Slugs is a laughably malodorous creature feature in which the most subglacial infestation is the cause for an body count epidemic. It shouldn’t be too strenuous to outpace the vermin here and a solid steel-toe boot could be the weapon of their demise. At least the film is never a symposium on the perils of toxic waste.

Juan Piquer Simon is still an incondite navigator of non-volitional chuckles via incongruous musical cues (e.g. When the ulcerated sheriff is driving to the site of a murder, the composition could be from T.J. Hooker or any spangly CBS police procedural from the epoch) or flagrant dubbing (the lip are pretty asynchronous during a dinner double date).

If this is a 80’s homage to Roger Corman B-movies, why does Simon tantalize the audience with a swimmer in her panties before curtailing it with a blood bubbles and a cut to the fatuous title Slugs- The Movie? Not to be confused with Slugs- The Coffee Table Novelization or Slugs- The Interactive Board Game.
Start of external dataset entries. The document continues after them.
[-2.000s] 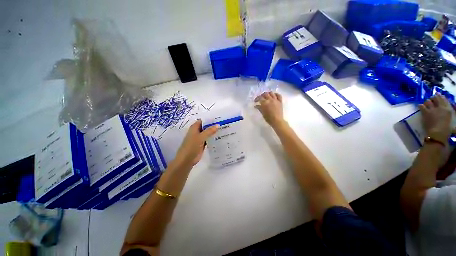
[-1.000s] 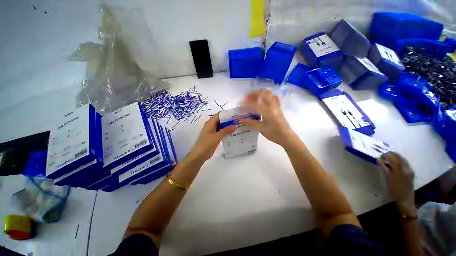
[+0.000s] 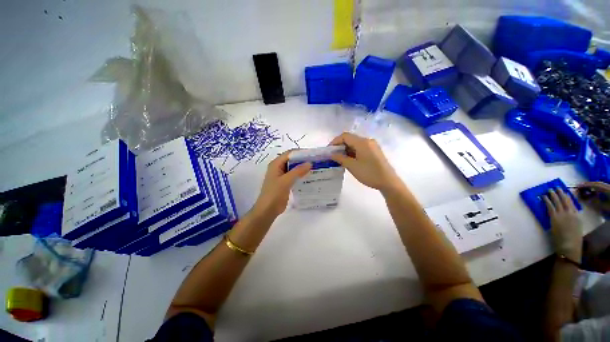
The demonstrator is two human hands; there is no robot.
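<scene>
A retail box (image 3: pixel 318 190) with a white printed face and a blue upper edge stands upright on the white table in front of me. My left hand (image 3: pixel 281 179) grips its upper left side, thumb on the blue edge. My right hand (image 3: pixel 361 160) grips its upper right corner. A pale strip lies along the box top between the hands; I cannot tell if it is a flap or clear film. Stacked boxes (image 3: pixel 164 182) with white faces and blue sides lean at the left.
Thin strips (image 3: pixel 234 141), a clear bag (image 3: pixel 150 100) and a black rectangle (image 3: pixel 269 78) are by the wall. Boxes with cable pictures (image 3: pixel 466 152) (image 3: pixel 468 222) lie right. Another person's hand (image 3: pixel 564 220) rests on a blue piece. Tape roll (image 3: pixel 27 304) far left.
My right hand moved from the clear film near the wall to the box top, and both hands now hold it. The other person's box now lies on the table, and that hand moved right.
</scene>
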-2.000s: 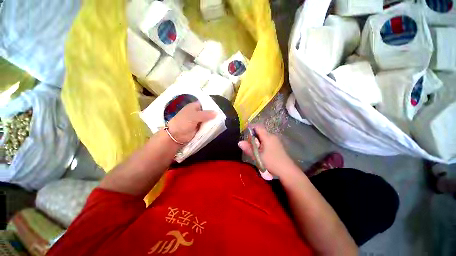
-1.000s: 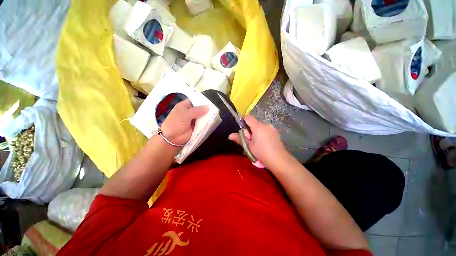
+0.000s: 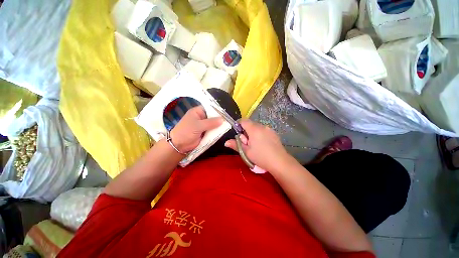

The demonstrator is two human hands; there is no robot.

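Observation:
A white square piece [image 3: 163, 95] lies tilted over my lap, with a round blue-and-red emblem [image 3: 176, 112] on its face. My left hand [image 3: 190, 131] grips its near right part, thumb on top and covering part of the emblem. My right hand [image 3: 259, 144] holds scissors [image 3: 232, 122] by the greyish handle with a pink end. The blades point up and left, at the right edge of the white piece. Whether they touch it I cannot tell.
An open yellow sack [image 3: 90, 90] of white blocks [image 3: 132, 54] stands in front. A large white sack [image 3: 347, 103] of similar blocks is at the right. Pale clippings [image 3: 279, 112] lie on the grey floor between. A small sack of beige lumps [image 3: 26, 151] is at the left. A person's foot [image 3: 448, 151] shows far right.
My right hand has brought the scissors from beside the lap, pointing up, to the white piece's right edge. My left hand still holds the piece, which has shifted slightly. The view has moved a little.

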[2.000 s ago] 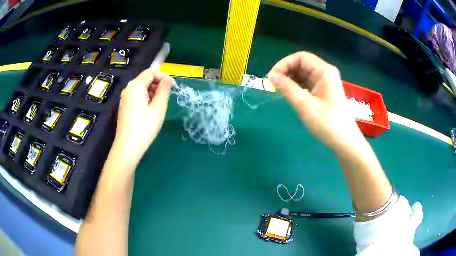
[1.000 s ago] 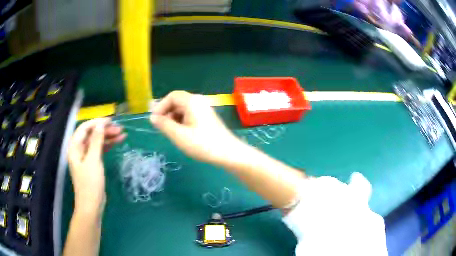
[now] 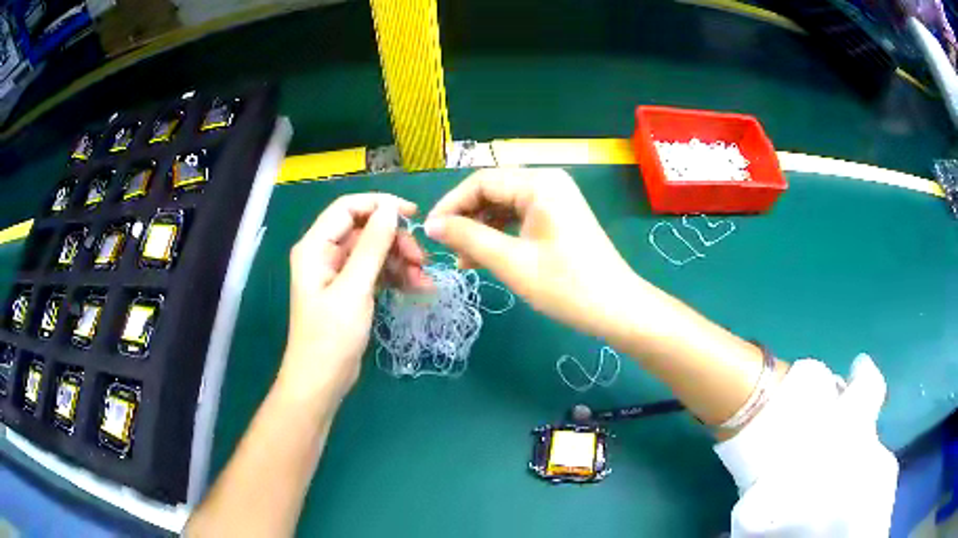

Most of the victims are fatalities of their own hebetudinous stupidity such as a gardener who erratically axes off his hand before a trail of flammable liquid conflagrates the whole greenhouse. I’m not a enthusiast for films that can codified in the so-bad-it’s-good category and Slugs is primarily a stupefying embarrassment. On the other hand, it’s on par with the director’s repertoire.